▶ [Task directions]:
Word for word and without images, transcribe all of the records.
*-*-*
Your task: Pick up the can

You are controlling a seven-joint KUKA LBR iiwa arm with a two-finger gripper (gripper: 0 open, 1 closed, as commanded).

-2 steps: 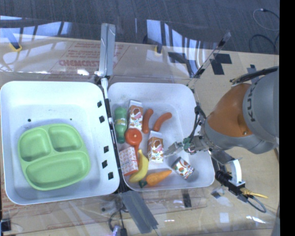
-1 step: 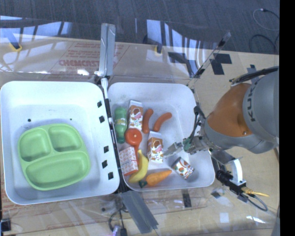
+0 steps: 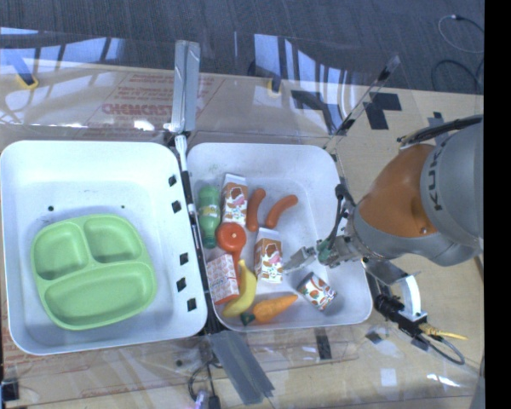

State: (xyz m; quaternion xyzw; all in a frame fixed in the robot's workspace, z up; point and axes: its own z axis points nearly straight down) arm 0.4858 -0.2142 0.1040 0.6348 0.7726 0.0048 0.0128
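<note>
The can [image 3: 318, 291], small with a red and white label, lies on its side near the front right corner of the right bin [image 3: 324, 164]. My gripper [image 3: 303, 259] reaches in from the right and hangs just above and slightly left of the can, between it and a small carton [image 3: 269, 258]. Nothing shows in its grasp. The orange band and grey arm [image 3: 409, 207] sit over the bin's right wall.
The right bin also holds a green bottle [image 3: 209, 211], two more cartons [image 3: 233, 201] [image 3: 222, 278], two sausages [image 3: 255, 209] [image 3: 281, 210], a tomato [image 3: 232, 237], a banana [image 3: 245, 292] and a carrot [image 3: 272, 308]. A green divided plate [image 3: 94, 269] lies in the left bin [image 3: 34, 169].
</note>
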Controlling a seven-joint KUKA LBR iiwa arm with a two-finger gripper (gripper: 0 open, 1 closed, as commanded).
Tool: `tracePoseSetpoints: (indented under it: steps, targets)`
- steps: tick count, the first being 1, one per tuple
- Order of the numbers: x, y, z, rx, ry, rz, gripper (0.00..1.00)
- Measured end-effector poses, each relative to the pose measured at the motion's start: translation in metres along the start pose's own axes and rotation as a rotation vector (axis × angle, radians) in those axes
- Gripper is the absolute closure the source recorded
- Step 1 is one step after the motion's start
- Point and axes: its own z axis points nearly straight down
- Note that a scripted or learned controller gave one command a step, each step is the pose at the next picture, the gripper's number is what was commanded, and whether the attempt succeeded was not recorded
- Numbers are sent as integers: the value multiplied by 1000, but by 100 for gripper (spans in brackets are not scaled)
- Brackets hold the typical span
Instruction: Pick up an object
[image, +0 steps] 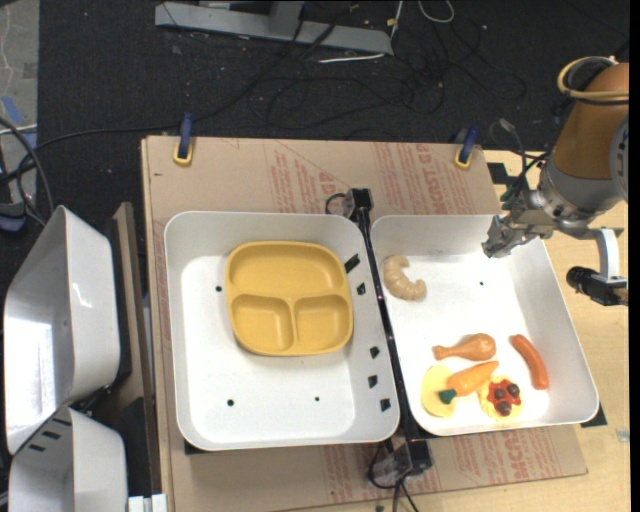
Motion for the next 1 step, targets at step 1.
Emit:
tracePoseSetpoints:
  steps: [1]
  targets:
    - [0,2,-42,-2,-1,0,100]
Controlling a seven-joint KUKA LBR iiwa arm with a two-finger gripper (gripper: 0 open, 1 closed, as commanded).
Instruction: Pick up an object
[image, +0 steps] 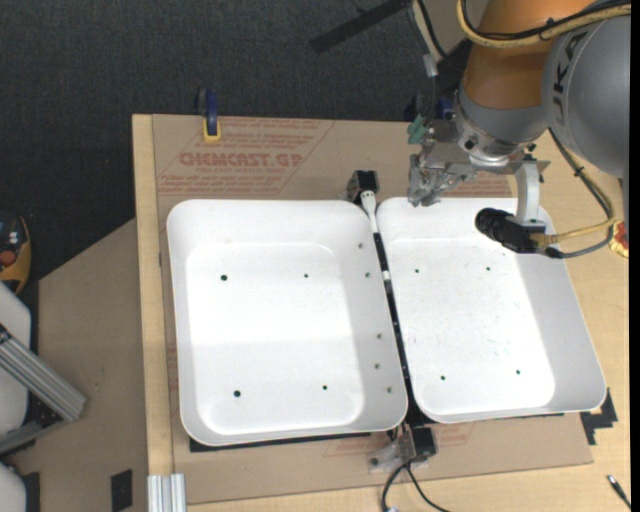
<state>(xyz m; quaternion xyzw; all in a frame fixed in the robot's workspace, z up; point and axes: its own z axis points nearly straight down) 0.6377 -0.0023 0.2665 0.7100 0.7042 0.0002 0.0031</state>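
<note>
Where the grey arm (590, 70) reaches in from the right, its gripper (430, 190) hangs low over the far edge of the right bin (480, 330), close to that bin's far left corner. It is small and partly in shadow, so I cannot tell if the gripper is spread or pressed together, and I cannot tell if it touches the rim. I cannot make out anything pinched in it. An orange band (505, 70) goes round the arm just above the gripper. Just beside the gripper, to its right, a white bracket (528, 190) hangs from the wrist with a black part (503, 228) at its bottom end. A thin cable (580, 240) runs from it to the right. That black part sits over the far side of the right bin. I cannot tell which thing is to be picked up, or where it lies from the gripper. Both bins have a few small dark dots (223, 278) on their white floors. The left bin (270, 320) is well apart from the gripper. A black strip (385, 280) runs between the two bins. The bins sit on a brown board (250, 150) with red letters, and a blue clamp (209, 105) grips its far edge.
</note>
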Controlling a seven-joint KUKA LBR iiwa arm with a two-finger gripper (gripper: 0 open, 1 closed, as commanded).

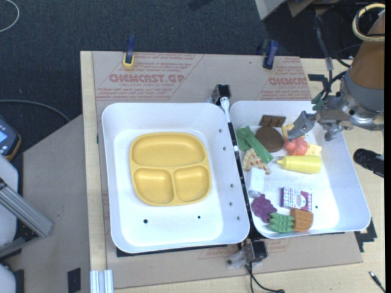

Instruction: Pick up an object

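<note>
- The end effector (303, 127) hangs over the upper part of the right bin (351, 182), above the crowded group of toy foods. The slanted view blurs its tip, so it cannot be told whether it stands apart or together, and nothing is seen clamped in it.
- No single target is named by the task. The candidates all lie in the right bin: a brown round piece (269, 138), a dark chocolate bar (272, 121), a red piece (296, 146), a yellow mustard bottle (300, 163), a green leafy piece (250, 141), a tan waffle-like piece (252, 159), a purple grape cluster (263, 207), a purple-and-white carton (296, 198) and a green and orange pair (291, 221) near the lower rim.
- Risk of a crowded grasp: the brown round piece, the red piece and the mustard bottle lie touching or just beside one another below the end effector. A descent here is likely to land on a neighbour, push the pieces aside, or pinch two at once.
- Risk of slipping: the rounded bottle and the domed brown piece probably roll or squirt out of a closing grip that is off-centre.
- Risk of a flat miss: the chocolate bar lies low against the bin floor and may offer no edge to catch.
- The left bin (116, 182) carries a yellow divided plate (170, 166), well apart from the end effector; it plays no evident part in the pick.
- Both bins rest on the counter (91, 102).
</note>
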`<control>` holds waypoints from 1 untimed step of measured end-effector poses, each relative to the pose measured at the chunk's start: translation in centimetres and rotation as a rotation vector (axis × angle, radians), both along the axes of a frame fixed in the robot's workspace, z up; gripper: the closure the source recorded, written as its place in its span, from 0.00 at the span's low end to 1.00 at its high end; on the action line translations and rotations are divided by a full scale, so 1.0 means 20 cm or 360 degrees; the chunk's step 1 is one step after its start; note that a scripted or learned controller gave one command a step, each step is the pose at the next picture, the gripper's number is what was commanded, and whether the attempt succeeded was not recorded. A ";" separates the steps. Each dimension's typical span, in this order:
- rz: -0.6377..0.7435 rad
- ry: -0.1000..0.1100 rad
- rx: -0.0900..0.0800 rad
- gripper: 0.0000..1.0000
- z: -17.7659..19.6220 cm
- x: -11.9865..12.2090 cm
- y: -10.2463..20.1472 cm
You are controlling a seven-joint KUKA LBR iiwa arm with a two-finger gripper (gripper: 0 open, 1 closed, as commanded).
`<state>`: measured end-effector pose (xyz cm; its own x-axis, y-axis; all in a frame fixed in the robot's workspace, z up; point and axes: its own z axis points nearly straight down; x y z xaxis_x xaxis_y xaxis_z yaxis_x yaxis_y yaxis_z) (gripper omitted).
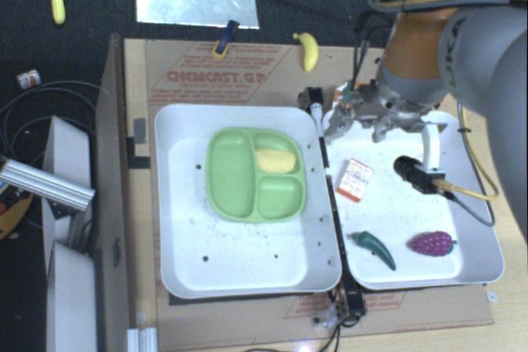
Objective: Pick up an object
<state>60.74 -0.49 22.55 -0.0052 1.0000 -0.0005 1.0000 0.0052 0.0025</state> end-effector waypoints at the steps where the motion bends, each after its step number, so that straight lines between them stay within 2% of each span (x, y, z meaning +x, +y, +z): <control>1: -0.0009 0.0005 -0.0001 0.00 -0.21 -0.03 -0.14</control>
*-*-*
▶ [Response area]:
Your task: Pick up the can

You are controlling a seven-joint KUKA LBR iiwa arm with a two-finger gripper (gripper: 0 open, 1 closed, as commanded).

-2 steps: 
-1 step: 
+0 steps: 

State: (xyz m; quaternion xyzw; all in a frame fixed in the robot's workspace, z up; point and axes: its own z axis points nearly straight down) arm 0.4858 -0.2142 0.1040 0.6348 0.7726 0.0048 0.0128
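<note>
The can [image 3: 318, 291], small with a red and white label, lies on its side near the front right corner of the right bin [image 3: 324, 164]. My gripper [image 3: 303, 259] reaches in from the right and hangs just above and slightly left of the can, between it and a small carton [image 3: 269, 258]. Nothing shows in its grasp. The orange band and grey arm [image 3: 409, 207] sit over the bin's right wall.
The right bin also holds a green bottle [image 3: 209, 211], two more cartons [image 3: 233, 201] [image 3: 222, 278], two sausages [image 3: 255, 209] [image 3: 281, 210], a tomato [image 3: 232, 237], a banana [image 3: 245, 292] and a carrot [image 3: 272, 308]. A green divided plate [image 3: 94, 269] lies in the left bin [image 3: 34, 169].
</note>
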Controlling a seven-joint KUKA LBR iiwa arm with a two-finger gripper (gripper: 0 open, 1 closed, as commanded).
Tool: `tracePoseSetpoints: (indented under it: steps, targets)`
- steps: tick count, the first being 1, one per tuple
- Order of the numbers: x, y, z, rx, ry, rz, gripper (0.00..1.00)
- Measured end-effector poses, each relative to the pose measured at the motion's start: translation in metres along the start pose's own axes and rotation as a rotation vector (axis × angle, radians) in those axes
- Gripper is the absolute closure the source recorded
- Step 1 is one step after the motion's start
- Point and axes: its own z axis points nearly straight down
- Note that a scripted or learned controller gave one command a step, each step is the pose at the next picture, the gripper's number is what was commanded, and whether the attempt succeeded was not recorded
- Numbers are sent as integers: the value multiplied by 1000, but by 100 for gripper (spans in brackets are not scaled)
- Brackets hold the typical span
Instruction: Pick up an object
[image, +0 steps] 
Motion for the next 1 step, targets at step 1.
Emit:
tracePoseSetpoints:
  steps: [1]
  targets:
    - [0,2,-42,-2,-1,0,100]
Controlling a seven-joint KUKA LBR iiwa arm with a two-finger gripper (gripper: 0 open, 1 closed, as commanded).
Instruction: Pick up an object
[image, +0 steps] 
<state>(xyz m; quaternion xyzw; all in a frame fixed in the robot's workspace, z up; point and axes: its own z axis points nearly straight down) 0.6377 -0.0023 0.2665 0.7100 0.7042 0.0002 0.0031</state>
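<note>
Where the grey arm (590, 70) reaches in from the right, its gripper (430, 190) hangs low over the far edge of the right bin (480, 330), close to that bin's far left corner. It is small and partly in shadow, so I cannot tell if the gripper is spread or pressed together, and I cannot tell if it touches the rim. I cannot make out anything pinched in it. An orange band (505, 70) goes round the arm just above the gripper. Just beside the gripper, to its right, a white bracket (528, 190) hangs from the wrist with a black part (503, 228) at its bottom end. A thin cable (580, 240) runs from it to the right. That black part sits over the far side of the right bin. I cannot tell which thing is to be picked up, or where it lies from the gripper. Both bins have a few small dark dots (223, 278) on their white floors. The left bin (270, 320) is well apart from the gripper. A black strip (385, 280) runs between the two bins. The bins sit on a brown board (250, 150) with red letters, and a blue clamp (209, 105) grips its far edge.
</note>
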Controlling a seven-joint KUKA LBR iiwa arm with a two-finger gripper (gripper: 0 open, 1 closed, as commanded).


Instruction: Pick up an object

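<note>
- The end effector (303, 127) hangs over the upper part of the right bin (351, 182), above the crowded group of toy foods. The slanted view blurs its tip, so it cannot be told whether it stands apart or together, and nothing is seen clamped in it.
- No single target is named by the task. The candidates all lie in the right bin: a brown round piece (269, 138), a dark chocolate bar (272, 121), a red piece (296, 146), a yellow mustard bottle (300, 163), a green leafy piece (250, 141), a tan waffle-like piece (252, 159), a purple grape cluster (263, 207), a purple-and-white carton (296, 198) and a green and orange pair (291, 221) near the lower rim.
- Risk of a crowded grasp: the brown round piece, the red piece and the mustard bottle lie touching or just beside one another below the end effector. A descent here is likely to land on a neighbour, push the pieces aside, or pinch two at once.
- Risk of slipping: the rounded bottle and the domed brown piece probably roll or squirt out of a closing grip that is off-centre.
- Risk of a flat miss: the chocolate bar lies low against the bin floor and may offer no edge to catch.
- The left bin (116, 182) carries a yellow divided plate (170, 166), well apart from the end effector; it plays no evident part in the pick.
- Both bins rest on the counter (91, 102).
</note>
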`<control>` holds waypoints from 1 untimed step of measured end-effector poses, each relative to the pose measured at the chunk's start: translation in centimetres and rotation as a rotation vector (axis × angle, radians), both along the axes of a frame fixed in the robot's workspace, z up; gripper: the closure the source recorded, written as its place in its span, from 0.00 at the span's low end to 1.00 at its high end; on the action line translations and rotations are divided by a full scale, so 1.0 means 20 cm or 360 degrees; the chunk's step 1 is one step after its start; note that a scripted or learned controller gave one command a step, each step is the pose at the next picture, the gripper's number is what was commanded, and whether the attempt succeeded was not recorded. A ";" separates the steps. Each dimension's typical span, in this order:
- rz: -0.6377..0.7435 rad
- ry: -0.1000..0.1100 rad
- rx: -0.0900..0.0800 rad
- gripper: 0.0000..1.0000
- z: -17.7659..19.6220 cm
- x: -11.9865..12.2090 cm
- y: -10.2463..20.1472 cm
You are controlling a seven-joint KUKA LBR iiwa arm with a two-finger gripper (gripper: 0 open, 1 closed, as commanded).
`<state>`: measured end-effector pose (xyz cm; its own x-axis, y-axis; all in a frame fixed in the robot's workspace, z up; point and axes: its own z axis points nearly straight down; x y z xaxis_x xaxis_y xaxis_z yaxis_x yaxis_y yaxis_z) (gripper omitted).
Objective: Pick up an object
<state>60.74 -0.49 22.55 -0.0052 1.0000 -0.0005 1.0000 0.0052 0.0025</state> end-effector waypoints at the steps where the motion bends, each after its step number, so that straight lines between them stay within 2% of each span (x, y, z meaning +x, +y, +z): <control>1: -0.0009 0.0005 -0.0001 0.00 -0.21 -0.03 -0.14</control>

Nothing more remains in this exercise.